*** Opening of Task inputs ***

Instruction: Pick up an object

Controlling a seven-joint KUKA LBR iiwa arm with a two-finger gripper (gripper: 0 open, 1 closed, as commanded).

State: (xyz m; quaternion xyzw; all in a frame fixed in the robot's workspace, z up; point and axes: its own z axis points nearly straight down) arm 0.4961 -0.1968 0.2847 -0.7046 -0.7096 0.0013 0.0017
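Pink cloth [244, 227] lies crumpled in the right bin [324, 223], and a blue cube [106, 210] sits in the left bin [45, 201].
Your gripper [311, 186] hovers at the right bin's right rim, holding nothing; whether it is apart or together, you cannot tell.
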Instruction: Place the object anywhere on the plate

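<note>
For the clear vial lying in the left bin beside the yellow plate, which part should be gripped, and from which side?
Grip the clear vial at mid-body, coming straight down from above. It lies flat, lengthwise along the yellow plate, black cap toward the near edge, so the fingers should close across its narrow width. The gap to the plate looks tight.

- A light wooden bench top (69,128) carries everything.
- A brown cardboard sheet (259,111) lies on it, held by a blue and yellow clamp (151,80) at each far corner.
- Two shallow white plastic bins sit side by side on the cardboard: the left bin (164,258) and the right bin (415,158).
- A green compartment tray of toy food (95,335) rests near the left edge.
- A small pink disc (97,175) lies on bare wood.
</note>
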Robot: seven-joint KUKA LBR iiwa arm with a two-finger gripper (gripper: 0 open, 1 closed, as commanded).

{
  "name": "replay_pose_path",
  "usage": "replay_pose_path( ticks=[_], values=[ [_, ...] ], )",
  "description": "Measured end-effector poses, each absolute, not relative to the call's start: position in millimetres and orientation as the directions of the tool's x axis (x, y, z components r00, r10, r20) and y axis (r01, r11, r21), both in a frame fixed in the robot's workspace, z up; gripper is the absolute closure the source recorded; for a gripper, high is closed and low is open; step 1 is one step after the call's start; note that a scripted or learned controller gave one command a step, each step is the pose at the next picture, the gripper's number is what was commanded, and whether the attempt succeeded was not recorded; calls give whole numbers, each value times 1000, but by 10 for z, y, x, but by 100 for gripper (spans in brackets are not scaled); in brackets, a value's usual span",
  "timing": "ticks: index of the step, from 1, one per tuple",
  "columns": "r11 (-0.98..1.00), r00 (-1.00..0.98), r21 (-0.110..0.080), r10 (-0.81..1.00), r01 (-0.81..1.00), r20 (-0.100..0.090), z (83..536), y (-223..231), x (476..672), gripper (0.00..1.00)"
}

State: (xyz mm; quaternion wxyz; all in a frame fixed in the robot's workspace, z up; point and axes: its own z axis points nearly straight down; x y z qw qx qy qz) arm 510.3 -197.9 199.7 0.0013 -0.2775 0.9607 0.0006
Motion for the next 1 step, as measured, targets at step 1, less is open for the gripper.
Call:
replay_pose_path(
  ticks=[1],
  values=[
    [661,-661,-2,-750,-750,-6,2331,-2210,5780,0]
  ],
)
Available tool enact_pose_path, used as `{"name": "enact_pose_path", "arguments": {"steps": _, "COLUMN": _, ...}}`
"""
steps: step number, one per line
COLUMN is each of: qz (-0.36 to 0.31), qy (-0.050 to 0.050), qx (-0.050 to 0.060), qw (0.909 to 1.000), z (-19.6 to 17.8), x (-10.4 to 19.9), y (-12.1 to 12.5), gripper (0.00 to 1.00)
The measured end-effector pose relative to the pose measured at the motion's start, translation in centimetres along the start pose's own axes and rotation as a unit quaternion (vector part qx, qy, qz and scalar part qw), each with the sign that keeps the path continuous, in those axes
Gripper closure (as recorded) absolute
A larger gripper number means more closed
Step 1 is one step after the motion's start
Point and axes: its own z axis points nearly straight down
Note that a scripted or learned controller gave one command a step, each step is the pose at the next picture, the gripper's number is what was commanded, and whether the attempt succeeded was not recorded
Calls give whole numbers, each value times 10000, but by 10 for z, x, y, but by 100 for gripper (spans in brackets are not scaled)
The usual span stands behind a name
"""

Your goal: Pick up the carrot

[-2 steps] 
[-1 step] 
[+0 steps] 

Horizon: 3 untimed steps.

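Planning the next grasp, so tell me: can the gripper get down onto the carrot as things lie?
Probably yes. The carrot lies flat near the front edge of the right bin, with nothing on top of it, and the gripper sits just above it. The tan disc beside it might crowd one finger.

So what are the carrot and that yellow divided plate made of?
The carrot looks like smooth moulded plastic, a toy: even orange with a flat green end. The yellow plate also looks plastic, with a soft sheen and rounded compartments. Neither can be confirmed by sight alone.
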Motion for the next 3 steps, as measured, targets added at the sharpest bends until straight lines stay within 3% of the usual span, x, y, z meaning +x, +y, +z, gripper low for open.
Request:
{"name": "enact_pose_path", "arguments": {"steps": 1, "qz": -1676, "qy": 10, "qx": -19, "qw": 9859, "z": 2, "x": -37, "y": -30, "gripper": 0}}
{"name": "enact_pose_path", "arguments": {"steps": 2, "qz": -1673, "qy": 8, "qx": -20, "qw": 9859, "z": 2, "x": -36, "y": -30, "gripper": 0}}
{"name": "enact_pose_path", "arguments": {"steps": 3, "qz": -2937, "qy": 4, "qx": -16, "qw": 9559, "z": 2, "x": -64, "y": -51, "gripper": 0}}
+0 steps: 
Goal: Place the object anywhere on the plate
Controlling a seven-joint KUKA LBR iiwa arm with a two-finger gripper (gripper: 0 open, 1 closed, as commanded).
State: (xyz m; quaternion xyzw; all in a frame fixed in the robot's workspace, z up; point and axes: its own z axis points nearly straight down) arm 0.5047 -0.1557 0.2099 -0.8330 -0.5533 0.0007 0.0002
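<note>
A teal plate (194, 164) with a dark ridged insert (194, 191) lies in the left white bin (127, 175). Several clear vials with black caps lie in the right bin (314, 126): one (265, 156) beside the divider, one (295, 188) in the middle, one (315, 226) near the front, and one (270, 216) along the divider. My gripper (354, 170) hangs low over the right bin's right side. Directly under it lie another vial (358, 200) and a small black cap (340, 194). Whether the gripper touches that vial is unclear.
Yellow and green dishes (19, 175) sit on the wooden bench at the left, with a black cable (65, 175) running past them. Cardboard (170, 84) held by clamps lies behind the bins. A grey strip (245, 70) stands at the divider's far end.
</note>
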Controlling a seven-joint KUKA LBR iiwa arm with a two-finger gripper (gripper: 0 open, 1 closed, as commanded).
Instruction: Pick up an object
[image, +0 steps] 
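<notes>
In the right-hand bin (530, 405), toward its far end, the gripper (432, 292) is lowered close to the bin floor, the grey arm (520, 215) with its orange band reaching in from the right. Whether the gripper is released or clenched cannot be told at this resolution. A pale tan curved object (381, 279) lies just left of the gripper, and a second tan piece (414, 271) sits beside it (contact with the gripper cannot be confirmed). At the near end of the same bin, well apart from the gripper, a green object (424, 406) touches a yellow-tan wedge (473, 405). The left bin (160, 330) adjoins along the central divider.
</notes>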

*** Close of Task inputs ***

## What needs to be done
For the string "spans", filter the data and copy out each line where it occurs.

## Result for this exercise
  "description": "Measured end-effector poses, each absolute, not relative to the call's start: position in millimetres and orientation as the directions of the tool's x axis (x, y, z components r00, r10, r20) and y axis (r01, r11, r21), both in a frame fixed in the robot's workspace, z up; gripper is the absolute closure the source recorded; for a gripper, high is closed and low is open; step 1 is one step after the call's start; note that a scripted or learned controller gave one command a step, each step is the pose at the next picture, the gripper's number is what was commanded, and whether the attempt succeeded was not recorded; calls give whole numbers, each value times 1000, but by 10 for z, y, x, but by 100 for gripper (spans in brackets are not scaled); in brackets, a value's usual span",
Calls give whole numbers, each value times 10000, but by 10 for z, x, y, but by 100 for gripper (spans in brackets are not scaled)

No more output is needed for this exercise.